What three numbers have an average of 780?
Part 1: Understanding the Problem
We're looking for three numbers whose average is 780. This means if we add these three numbers together and divide by 3, we should get 780.
Step-by-step Solution:
- Recall the average formula: Average = (Sum of numbers) / (Count of numbers)
- In this case: 780 = (x + y + z) / 3
- To find the sum, multiply both sides by 3: 780 * 3 = x + y + z
- So, the sum of our three numbers should be: 2340
Part 2: Finding Solutions
Now, let's find multiple sets of three numbers that add up to 2340.
Solution 1:
780, 780, 780
Verification:
(780 + 780 + 780) / 3 = 2340 / 3 ≈ 780
This solution is correct!
Solution 2:
780, 780, 780
Verification:
(780 + 780 + 780) / 3 = 2340 / 3 ≈ 780
This solution is correct!
Solution 3:
917, 1215, 208
Verification:
(917 + 1215 + 208) / 3 = 2340 / 3 ≈ 780
This solution is correct!
Solution 4:
1430, 220, 690
Verification:
(1430 + 220 + 690) / 3 = 2340 / 3 ≈ 780
This solution is correct!
Solution 5:
1866, 181, 293
Verification:
(1866 + 181 + 293) / 3 = 2340 / 3 ≈ 780
This solution is correct!
Explanation:
As you can see, there are many possible solutions.

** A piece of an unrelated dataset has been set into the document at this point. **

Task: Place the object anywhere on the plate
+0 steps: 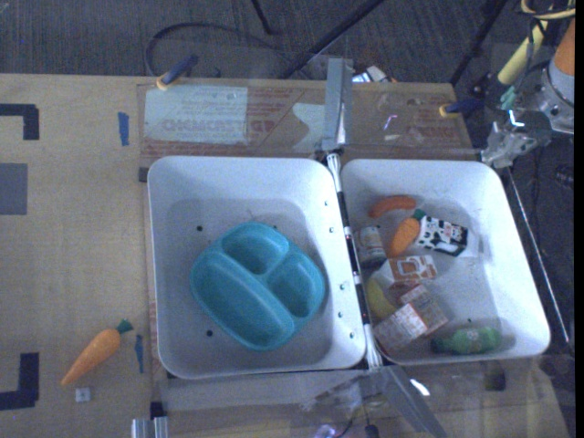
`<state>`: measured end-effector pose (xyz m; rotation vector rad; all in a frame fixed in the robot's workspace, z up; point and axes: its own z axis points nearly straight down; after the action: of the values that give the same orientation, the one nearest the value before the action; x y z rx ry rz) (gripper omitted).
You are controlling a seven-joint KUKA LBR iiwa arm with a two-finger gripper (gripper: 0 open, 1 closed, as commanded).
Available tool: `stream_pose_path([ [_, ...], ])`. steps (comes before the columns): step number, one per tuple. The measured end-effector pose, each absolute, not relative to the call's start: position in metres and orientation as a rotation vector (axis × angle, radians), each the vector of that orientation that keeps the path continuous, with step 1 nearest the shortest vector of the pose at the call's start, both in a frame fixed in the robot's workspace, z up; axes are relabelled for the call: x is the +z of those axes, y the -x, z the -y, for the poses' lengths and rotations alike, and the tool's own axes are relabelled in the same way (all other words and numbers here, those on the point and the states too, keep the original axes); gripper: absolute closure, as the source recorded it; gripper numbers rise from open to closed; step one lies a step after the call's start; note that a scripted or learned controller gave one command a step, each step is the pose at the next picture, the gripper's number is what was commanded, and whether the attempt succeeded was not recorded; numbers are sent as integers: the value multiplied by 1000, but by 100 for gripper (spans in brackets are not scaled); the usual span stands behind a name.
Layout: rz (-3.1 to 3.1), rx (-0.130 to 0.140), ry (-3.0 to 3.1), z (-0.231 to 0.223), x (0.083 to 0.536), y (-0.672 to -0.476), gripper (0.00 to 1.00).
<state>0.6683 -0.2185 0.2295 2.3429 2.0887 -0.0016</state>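
On the counter's left bin sits the teal divided plate (258,285), bare; the right bin (511,245) holds a toy carrot (404,235) among cartons, none yet picked. Far right the gripper (511,135) hangs outside the bins, fingers' state unclear, so choosing and grasping comes next

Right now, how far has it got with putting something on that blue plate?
Nothing looks done yet: the plate in the left bin carries nothing. Nothing is in hand either; the claw sits beyond the right bin's far corner. The toys, like the carrot and bottle, lie in the right bin. Picking and placing both remain.
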Motion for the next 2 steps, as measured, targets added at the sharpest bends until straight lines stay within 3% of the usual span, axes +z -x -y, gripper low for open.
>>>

We can find more by:
- Choosing any two numbers
- Subtracting their sum from 2340 to get the third number
Remember:
- The numbers don't have to be whole numbers.
- They can even be negative (although that might not make sense in some real-world contexts).
- The order of the numbers doesn't matter for the average.